BY TAFADZWA KACHIKO
CHITUNGWIZA Municipality is owed $411 million by ratepayers who are reportedly hoping that the Zanu PF-led government will resort to one of its populist policies of scrapping off bills ahead of the 2023 elections.
This follows a similar populist directive ahead of the 2013 elections after former Local Government minister Ignatius Chombo cancelled all debts owed by ratepayers to local authorities, which resulted in them losing billions of dollars as Zanu PF tried to lure voters.
Chitungwiza council spokesperson Lovemore Meya yesterday told NewsDay that the $411 million debt dated back to the period immediately after residents’ debts were written off in 2013.
“As at May 31, the council was being owed $411 million by ratepayers. The debt dates back to 2013 after the scrapping of debts by all local authorities,” he said.
“We noticed that there are three categories of those who do not pay rates. The first is that of people who just don’t want to pay. The other is of those who hope that their bills will be scrapped like what happened in 2013. The third category is of those people that pay consistently up to a particular period. They stop paying when they start asking why they are paying for services not being provided.
“These get tired and end up feeling that they are paying for service delivery for the majority who do not pay. But in terms of service delivery, we cannot segregate people who do not pay rates. We don’t collect refuse at people’s residence who pay rates only.”

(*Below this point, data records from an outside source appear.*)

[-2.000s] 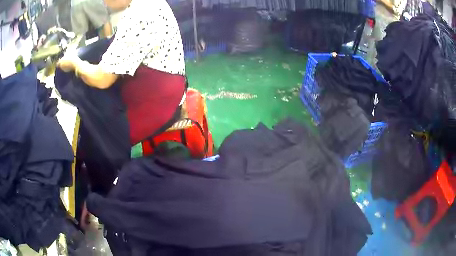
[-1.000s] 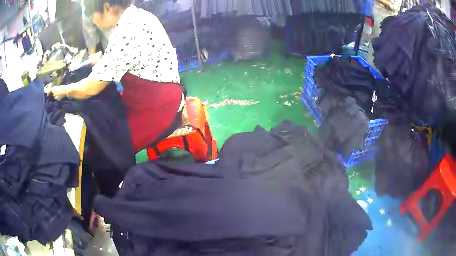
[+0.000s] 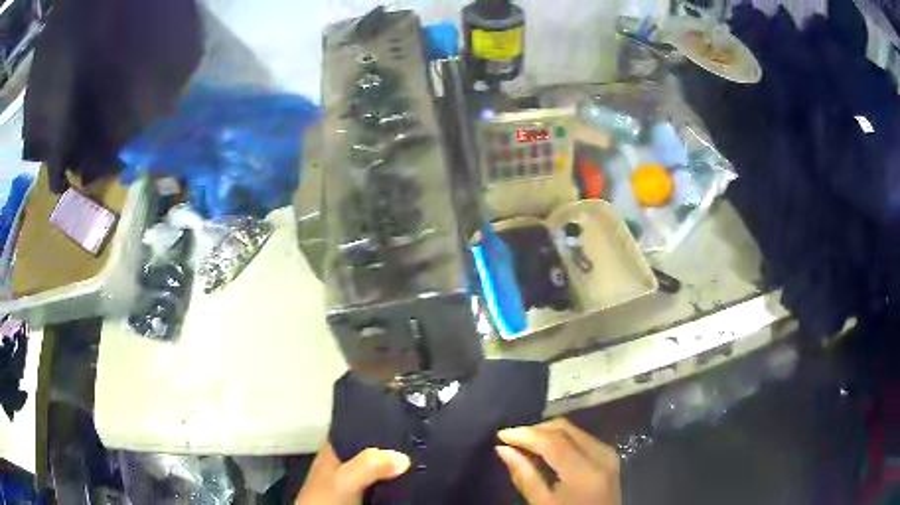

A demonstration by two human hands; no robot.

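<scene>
A dark garment piece (image 3: 464,424) lies under the near end of the grey-beige machine head (image 3: 395,197), below the shiny metal clamp area (image 3: 429,390). My left hand (image 3: 355,475) holds the cloth on its left side, thumb on top. My right hand (image 3: 562,464) holds the cloth on its right side, thumb and fingers on it. Both hands are cut off by the bottom edge. The needle point is too small to tell.
Right of the head are a blue strip (image 3: 500,281), a cream parts tray (image 3: 617,296) and a control panel (image 3: 528,148). A black bottle (image 3: 493,44) stands behind. Clear bags (image 3: 158,296), a blue bag (image 3: 232,138) and a phone (image 3: 83,220) on cardboard are left. Dark garments (image 3: 799,148) are piled right.
The view has swung from the green floor, the other person and the dark garment heap to the machine table. Both my hands are now in view, holding cloth at the machine.
</scene>
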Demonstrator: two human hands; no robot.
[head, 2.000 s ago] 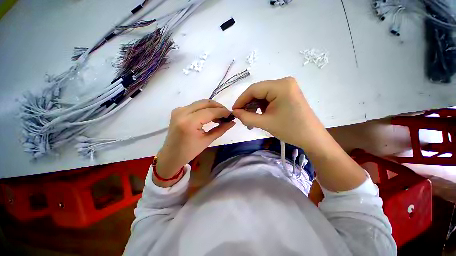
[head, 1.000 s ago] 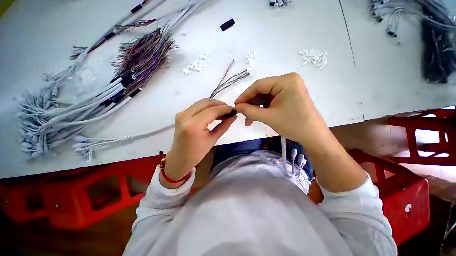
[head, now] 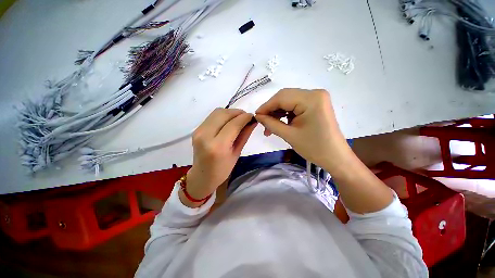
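Observation:
My left hand (head: 220, 138) and my right hand (head: 301, 119) meet in front of me near the table's front edge. My left fingertips pinch a small dark piece (head: 253, 120), mostly hidden; I cannot tell if it is a connector housing. My right thumb and forefinger close on its right end, perhaps on thin wires too small to make out. A white cable (head: 309, 174) hangs below my right hand to my lap. A single cable (head: 168, 142) lies on the table behind my left hand, its thin wires (head: 249, 88) fanned out beyond my fingers.
A large cable bundle (head: 81, 122) with a brown-purple wire tuft lies at left. Small white pieces lie in piles (head: 341, 63) mid-table, with a black block (head: 246, 26) beyond. More cables (head: 434, 13) and a dark mass (head: 472, 54) are at far right. Red stools (head: 442, 217) stand below.
My left hand has moved slightly right and turned more upright. The dark piece has shifted slightly up and is more covered by my fingers. Dark strands seen earlier inside my right hand are less visible.

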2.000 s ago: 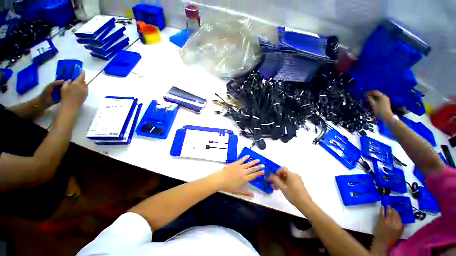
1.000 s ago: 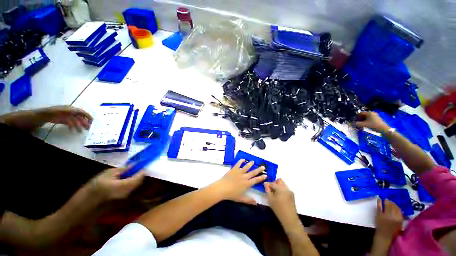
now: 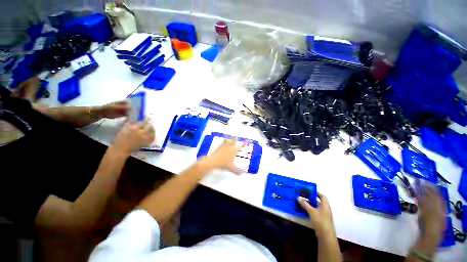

Meya said residents’ failure to pay rates had, over the years, resulted in poor budget performance and hampered service delivery.
“Budget performance has never been above 40%. It has been hovering below that because residents are not honouring their obligations to pay rates,” he said.
“At the end of the day, the revenue collected will not be sustainable in terms of providing services and buying council assets. We can only afford buying small assets such as laptops. Service delivery and buying utility vehicles would be a challenge.”